* TASK TO CARRY OUT *
Reproduce the whole listing, keeping each line as it is.

_____

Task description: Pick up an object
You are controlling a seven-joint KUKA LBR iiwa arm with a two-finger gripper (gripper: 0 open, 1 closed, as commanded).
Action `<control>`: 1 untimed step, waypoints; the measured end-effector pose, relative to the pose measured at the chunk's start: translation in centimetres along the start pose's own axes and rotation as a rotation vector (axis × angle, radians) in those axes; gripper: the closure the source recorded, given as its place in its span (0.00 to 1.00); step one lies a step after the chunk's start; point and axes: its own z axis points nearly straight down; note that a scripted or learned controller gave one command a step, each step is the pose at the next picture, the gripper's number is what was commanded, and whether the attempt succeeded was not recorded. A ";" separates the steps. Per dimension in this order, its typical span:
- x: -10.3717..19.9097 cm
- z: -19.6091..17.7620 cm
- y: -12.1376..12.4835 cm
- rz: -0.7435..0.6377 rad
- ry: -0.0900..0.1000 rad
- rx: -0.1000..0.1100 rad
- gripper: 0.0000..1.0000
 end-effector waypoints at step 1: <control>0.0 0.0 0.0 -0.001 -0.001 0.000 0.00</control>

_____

* TASK RESULT *
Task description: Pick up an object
You are controlling a seven-joint KUKA LBR iiwa arm with a two-finger gripper (gripper: 0 open, 1 closed, as commanded).
Action `<control>`: 1 untimed step, waypoints; the measured end-effector pose, relative to the pose measured at the chunk's start: translation in centimetres along the start pose's own axes and rotation as a rotation vector (axis × angle, radians) in those axes; gripper: the closure the source recorded, given as its place in its span (0.00 to 1.00); step one lies a step after the chunk's start; point and axes: its own z axis points nearly straight down; note that a scripted or learned controller gave one command a step, each step is the pose at the next picture, the gripper's number is what was commanded, and whether the attempt succeeded was not recorded. A ";" separates the steps. Per dimension in this order, its typical span:
- x: -10.3717..19.9097 cm
- z: -19.6091..17.7620 cm
- y: -12.1376..12.4835 cm
- rz: -0.7435..0.6377 rad
- ry: -0.0900..0.1000 rad
- rx: -0.1000..0.1100 rad
- gripper: 0.0000..1.0000
 end-effector waypoints at step 1: <control>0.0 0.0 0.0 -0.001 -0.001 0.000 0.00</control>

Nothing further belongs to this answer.